5Today we all have access to a lot of data. Even more crucially, we also have easy access, through our personal computers and powerful free software packages, to the means to process the corpus of data and extract intelligence from it. Quite needlessly though, the necessary knowledge skills remain the exclusive preserve of a few, which this book sets out to change.
Although most data analytics techniques have a mathematical basis, people with a grasp of high school mathematics can gain a deep intuitive understanding of the underlying techniques and apply them correctly and effectively. To make this possible, the book:
- Focuses on intuitive explanations with examples, while avoiding deep mathematics;
- Provides numerous examples, tables and figures (over 200 figures and 110 tables), to help readers grasp the concepts and techniques;
- Introduces the R statistical programming environment and provides step-by-step guidance to learn R and apply it to the techniques covered; After working through the book readers will be able to independently apply the techniques covered on their own data. After completing the book, readers would have mastered an important subset of the R language.
- Recognizing that people master new topics only by doing, the book provides many instructive labs, -lab assignments and review questions with detailed guidance and explanations. Rather than just providing the steps in the form of "what" to do, the book also explains "why?"
- All the data files needed to work through the labs and lab assignments are available as free downloads from the book's web site.
- To shield those who are new to any form of computer programming, the book comes with many convenience functions that can serve to automate what might otherwise be confusing procedures.

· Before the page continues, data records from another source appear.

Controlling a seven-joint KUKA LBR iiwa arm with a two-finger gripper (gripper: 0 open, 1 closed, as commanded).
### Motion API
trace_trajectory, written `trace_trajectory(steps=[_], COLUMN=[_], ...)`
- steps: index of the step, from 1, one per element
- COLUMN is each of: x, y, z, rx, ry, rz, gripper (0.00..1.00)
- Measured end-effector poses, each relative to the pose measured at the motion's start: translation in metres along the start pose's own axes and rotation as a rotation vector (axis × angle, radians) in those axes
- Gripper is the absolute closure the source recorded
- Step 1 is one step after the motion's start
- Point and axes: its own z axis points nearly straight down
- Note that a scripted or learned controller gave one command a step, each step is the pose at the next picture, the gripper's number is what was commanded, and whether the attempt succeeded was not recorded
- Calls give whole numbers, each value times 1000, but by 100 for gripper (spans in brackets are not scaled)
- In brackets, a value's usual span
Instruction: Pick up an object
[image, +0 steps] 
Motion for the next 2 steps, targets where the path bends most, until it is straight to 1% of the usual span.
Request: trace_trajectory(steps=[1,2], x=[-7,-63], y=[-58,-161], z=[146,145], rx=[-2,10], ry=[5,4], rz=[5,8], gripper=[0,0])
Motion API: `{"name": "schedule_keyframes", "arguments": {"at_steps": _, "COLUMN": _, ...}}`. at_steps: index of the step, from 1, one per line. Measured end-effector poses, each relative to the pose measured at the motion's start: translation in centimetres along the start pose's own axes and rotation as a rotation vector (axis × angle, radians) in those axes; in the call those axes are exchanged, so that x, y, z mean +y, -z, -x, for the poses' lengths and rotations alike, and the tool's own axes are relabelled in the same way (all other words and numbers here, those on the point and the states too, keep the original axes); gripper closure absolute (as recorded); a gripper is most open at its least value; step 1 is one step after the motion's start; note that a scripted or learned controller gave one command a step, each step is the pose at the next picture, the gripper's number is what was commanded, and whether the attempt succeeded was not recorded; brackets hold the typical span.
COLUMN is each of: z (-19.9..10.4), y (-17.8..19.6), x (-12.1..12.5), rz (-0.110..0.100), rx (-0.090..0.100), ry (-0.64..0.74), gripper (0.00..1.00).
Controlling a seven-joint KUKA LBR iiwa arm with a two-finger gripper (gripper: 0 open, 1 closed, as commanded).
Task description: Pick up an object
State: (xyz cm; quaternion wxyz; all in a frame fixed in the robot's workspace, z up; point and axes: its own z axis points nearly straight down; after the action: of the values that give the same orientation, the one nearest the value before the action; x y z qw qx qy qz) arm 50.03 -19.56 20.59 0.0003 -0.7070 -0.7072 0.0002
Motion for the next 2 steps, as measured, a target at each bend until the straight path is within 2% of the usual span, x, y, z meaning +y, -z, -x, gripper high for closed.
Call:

The book covers the following topics:
- Quick introduction to R programming -- assumes no prior background in R;
- Important data analytics concepts;
- Exploratory data analysis and graphing with R;
- Affinity analysis;
- Classification techniques like K nearest neighbors, Naive Bayes and Classification trees;
- Regression techniques like simple and multiple linear regression; K nearest neighbors for regression and regression trees;
- Time series analysis; and
- Data reduction techniques like Principal Component analysis (PCA) and cluster analysis (k-means clustering)
After completing the book, readers would have had a huge amount of hands-on experience, with a great intuitive understanding of the underlying theory.